### TASK DIRECTIONS
Copy out exactly the lines from the start of the data to the line containing "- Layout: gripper". Include both.
== Segment start ==
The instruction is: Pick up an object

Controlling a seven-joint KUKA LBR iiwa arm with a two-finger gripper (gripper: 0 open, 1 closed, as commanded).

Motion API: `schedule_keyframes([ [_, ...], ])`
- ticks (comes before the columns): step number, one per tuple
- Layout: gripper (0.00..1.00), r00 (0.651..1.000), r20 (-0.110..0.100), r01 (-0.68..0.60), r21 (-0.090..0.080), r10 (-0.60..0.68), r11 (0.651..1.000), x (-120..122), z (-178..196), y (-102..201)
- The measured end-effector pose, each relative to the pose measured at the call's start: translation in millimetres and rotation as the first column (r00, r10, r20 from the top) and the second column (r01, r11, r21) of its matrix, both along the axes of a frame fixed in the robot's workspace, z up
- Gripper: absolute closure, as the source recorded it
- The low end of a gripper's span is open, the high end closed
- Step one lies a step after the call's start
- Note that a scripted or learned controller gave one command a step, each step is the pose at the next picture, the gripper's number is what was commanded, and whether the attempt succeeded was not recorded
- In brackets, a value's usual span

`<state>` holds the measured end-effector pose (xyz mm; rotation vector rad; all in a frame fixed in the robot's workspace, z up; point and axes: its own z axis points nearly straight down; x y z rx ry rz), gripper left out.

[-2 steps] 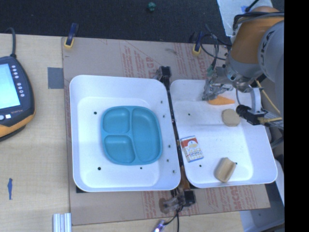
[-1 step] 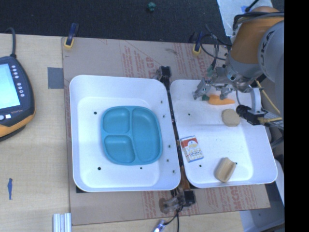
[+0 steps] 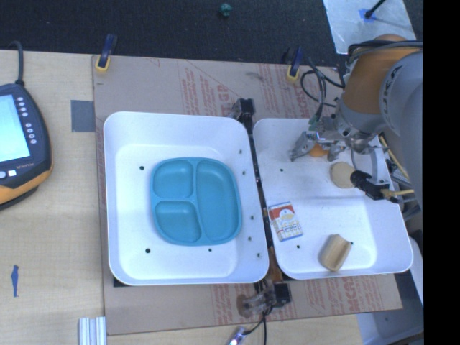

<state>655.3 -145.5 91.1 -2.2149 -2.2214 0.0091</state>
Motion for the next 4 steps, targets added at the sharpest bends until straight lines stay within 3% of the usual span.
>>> schedule_keyframes([
  [1,0.0,1.0,0.003,0.0,0.0,0.0,1.0,1,1,-4],
  [2,0.0,1.0,0.006,-0.002,0.0,0.002,1.0,-1,28,21],
  [3,1.0,1.0,0.004,-0.004,0.0,0.004,1.0,-1,38,20],
  [4,0.0,1.0,0.004,-0.004,0.0,0.004,1.0,-2,38,20],
])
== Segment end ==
### COMPLETED EXERCISE
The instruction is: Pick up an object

Controlling a seven-joint KUKA LBR iiwa arm with a two-finger gripper (gripper: 0 open, 1 closed, as commanded).

Motion API: `schedule_keyframes([ [_, ...], ])`
- ticks (comes before the columns): step number, one per tuple
- Layout: gripper (0.00..1.00), r00 (0.651..1.000), r20 (-0.110..0.100), r01 (-0.68..0.60), r21 (-0.090..0.080), r10 (-0.60..0.68), r11 (0.651..1.000), x (-120..122), z (-178..196), y (-102..201)

As written, the answer is complete.